23. Prima facie it appears that the above decision is authority for the proposition that second proviso to Section 10(2)(vii) of the Income-tax Act, 1922 [which is in pari materia with Section 41(2) of the Income-tax Act, 1961] applies equally when building, machinery or plant are sold together as it applies when each item is sold individually. However, that decision does not consider the question as to what would be the consequence when it is not possible to ascertain as to what price could be attributed to particular asset which forms part of all assets sold together. We are concerned with a situation in which it is not at all possible to attribute any particular price to each item of assets and determine as to what was the difference between the sale price and cost of that particular asset. Consequently, computation provision for determining the income under Section 41(2) would be unworkable. The above decision is not an authority for the proposition that even if the computation provision is unworkable, provisions referred to there would apply. If this could be said to follow, which does not appear to us to follow, then the same would be contrary to the view expressed by the Supreme Court in decisions referred to above. Consequently, this decision is of no assistance to the assessee.

24. Before parting with this matter we may mention that the learned counsel for the assessee had relied on the Board's circular published in 82 ITR 1 (Statute) in which guidelines are given for the assessments of the Banks for the year in which they were nationalised by the Act of Parliament and in these guidelines, it is mentioned that provisions of Section 41(2) would not be attracted and that provisions regarding capital gains would be attracted. Since that circular is in respect of Banks which were nationalised, we are not basing our decision in this case on that circular. However, legal position which the Board enunciated in said circular is the same on which we have based our decision.

25. In the cross-objections filed by the assessee following two grounds have been raised:

1. The CIT (Appsals) has not considered the assessee's claim of depreciation amounting to Rs. 1,10,793 on buildings owned and used by the assessee. This claim of depreciation is disallowed by the Income-tax Officer.
2. The CIT (Appeals) has not considered the assessee's claim for short-term capital loss of Rs. 2,39,71,106 which arose on the transfer of the Undertaking of the L.P. Gas business by an Act of Parliament as slump sale. This claim was also disallowed by the Income-tax Officer.
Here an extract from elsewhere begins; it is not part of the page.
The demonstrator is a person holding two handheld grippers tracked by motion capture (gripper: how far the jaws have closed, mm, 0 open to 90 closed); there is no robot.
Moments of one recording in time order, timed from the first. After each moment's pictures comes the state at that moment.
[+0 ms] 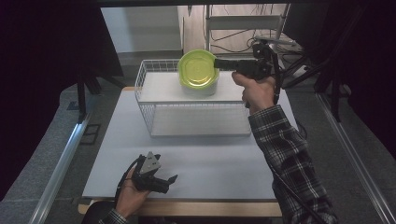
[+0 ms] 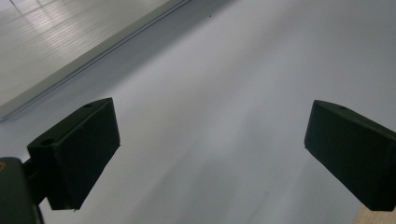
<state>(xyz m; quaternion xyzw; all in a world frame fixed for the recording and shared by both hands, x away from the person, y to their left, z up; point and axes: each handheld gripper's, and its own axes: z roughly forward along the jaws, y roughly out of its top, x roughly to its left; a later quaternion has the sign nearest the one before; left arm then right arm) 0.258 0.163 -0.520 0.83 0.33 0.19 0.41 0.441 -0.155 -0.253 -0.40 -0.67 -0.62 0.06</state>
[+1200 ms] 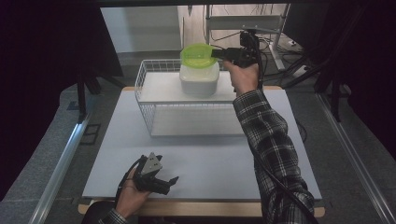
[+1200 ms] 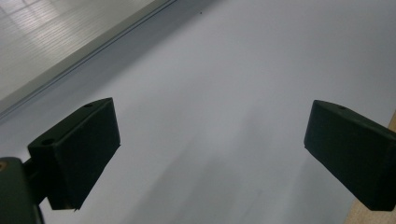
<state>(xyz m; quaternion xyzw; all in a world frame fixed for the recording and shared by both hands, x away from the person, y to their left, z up) 0.258 0.160 -0.521 0.83 0.32 0.18 0.41 0.495 -0.129 -0.259 -0.50 -0.66 -0.56 -0.03</state>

26. We find that these grounds though raised were not considered by the learned Commissioner of Income-tax (Appeals). We, accordingly, restore the matter to the learned Commissioner of Income-tax (Appeals) to consider these grounds and decide them in accordance with law after giving opportunity of being heard to the assessee and the Income-tax Officer. We express no opinion on merits in respect of these two grounds.

27. The departmental appeal is dismissed while the assessee's cross-objections shall be treated as allowed for statistical purposes.